— WHAT THE TASK ASKS —
Nothing in the records should differ when you write them out again.

— EXTRACTED INFORMATION —
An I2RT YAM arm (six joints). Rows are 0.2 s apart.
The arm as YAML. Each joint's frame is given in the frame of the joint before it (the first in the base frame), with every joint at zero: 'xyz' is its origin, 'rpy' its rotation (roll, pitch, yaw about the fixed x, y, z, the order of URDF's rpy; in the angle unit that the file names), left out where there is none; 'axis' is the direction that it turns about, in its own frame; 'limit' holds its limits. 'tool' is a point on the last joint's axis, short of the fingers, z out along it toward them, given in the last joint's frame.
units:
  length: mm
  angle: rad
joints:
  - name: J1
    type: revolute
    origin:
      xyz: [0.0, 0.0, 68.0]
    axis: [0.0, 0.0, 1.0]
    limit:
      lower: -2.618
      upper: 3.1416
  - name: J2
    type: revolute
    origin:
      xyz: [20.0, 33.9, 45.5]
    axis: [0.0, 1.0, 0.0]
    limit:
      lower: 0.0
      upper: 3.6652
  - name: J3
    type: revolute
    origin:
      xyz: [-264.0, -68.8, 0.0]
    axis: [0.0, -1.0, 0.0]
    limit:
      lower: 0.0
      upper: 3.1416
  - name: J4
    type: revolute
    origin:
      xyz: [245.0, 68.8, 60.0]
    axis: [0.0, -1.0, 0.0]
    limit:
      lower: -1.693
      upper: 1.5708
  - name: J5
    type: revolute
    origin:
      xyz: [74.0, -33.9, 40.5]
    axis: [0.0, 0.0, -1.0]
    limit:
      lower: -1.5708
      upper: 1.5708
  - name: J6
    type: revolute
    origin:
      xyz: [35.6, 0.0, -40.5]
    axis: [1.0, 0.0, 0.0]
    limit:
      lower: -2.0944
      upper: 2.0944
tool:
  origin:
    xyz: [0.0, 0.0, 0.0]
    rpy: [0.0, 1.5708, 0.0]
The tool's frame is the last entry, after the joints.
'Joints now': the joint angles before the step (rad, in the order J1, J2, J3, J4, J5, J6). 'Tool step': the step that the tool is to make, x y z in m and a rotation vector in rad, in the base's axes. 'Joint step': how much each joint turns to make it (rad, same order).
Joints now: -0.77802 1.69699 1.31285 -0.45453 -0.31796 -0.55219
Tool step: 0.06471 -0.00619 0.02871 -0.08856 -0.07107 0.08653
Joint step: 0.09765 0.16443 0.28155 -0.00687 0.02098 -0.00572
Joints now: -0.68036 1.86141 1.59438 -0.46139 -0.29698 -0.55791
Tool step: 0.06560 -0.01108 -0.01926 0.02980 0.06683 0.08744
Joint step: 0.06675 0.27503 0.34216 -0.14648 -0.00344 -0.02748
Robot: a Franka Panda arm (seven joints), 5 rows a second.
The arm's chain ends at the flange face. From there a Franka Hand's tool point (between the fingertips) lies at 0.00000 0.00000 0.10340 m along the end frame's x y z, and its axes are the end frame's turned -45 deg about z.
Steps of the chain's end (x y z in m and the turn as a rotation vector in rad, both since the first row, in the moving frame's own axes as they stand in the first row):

— RESPONSE TO THE EXERCISE —
An I2RT YAM arm (six joints). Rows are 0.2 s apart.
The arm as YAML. Each joint's frame is given in the frame of the joint before it (the first in the base frame), with every joint at zero: 'xyz' is its origin, 'rpy' its rotation (roll, pitch, yaw about the fixed x, y, z, the order of URDF's rpy; in the angle unit that the file names), left out where there is none; 'axis' is the direction that it turns about, in its own frame; 'limit' holds its limits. 'tool' is a point on the last joint's axis, short of the fingers, z out along it toward them, given in the last joint's frame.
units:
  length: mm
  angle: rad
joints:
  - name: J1
    type: revolute
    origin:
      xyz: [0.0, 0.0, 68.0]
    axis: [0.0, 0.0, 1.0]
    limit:
      lower: -2.618
      upper: 3.1416
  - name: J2
    type: revolute
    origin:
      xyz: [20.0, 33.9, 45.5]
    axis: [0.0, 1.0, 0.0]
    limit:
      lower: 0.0
      upper: 3.6652
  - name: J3
    type: revolute
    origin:
      xyz: [-264.0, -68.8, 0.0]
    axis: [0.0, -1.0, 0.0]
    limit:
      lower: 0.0
      upper: 3.1416
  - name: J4
    type: revolute
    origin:
      xyz: [245.0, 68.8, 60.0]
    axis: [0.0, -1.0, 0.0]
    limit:
      lower: -1.693
      upper: 1.5708
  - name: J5
    type: revolute
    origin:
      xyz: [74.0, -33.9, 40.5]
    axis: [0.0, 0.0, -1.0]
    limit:
      lower: -1.5708
      upper: 1.5708
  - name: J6
    type: revolute
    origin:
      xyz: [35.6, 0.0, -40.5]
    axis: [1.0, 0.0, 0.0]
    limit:
      lower: -2.0944
      upper: 2.0944
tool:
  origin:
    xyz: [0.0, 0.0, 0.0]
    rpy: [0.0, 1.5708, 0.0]
The tool's frame is the last entry, after the joints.
'Joints now': the joint angles before the step (rad, in the order J1, J2, J3, J4, J5, J6). 'Tool step': the step that the tool is to make, x y z in m and a rotation vector in rad, in the base's axes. 'Joint step': how much each joint turns to make it (rad, same order).
Joints now: -0.77802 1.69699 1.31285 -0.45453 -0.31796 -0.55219
Tool step: 0.06471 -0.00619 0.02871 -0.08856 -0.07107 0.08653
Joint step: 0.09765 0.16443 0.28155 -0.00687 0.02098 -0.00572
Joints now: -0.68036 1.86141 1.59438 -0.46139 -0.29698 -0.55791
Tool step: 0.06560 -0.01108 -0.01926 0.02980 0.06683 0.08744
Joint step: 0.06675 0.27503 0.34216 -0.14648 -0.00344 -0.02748
Robot: a Franka Panda arm (seven joints), 5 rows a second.
The arm's chain ends at the flange face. From there a Franka Hand's tool point (between the fingertips) lies at 0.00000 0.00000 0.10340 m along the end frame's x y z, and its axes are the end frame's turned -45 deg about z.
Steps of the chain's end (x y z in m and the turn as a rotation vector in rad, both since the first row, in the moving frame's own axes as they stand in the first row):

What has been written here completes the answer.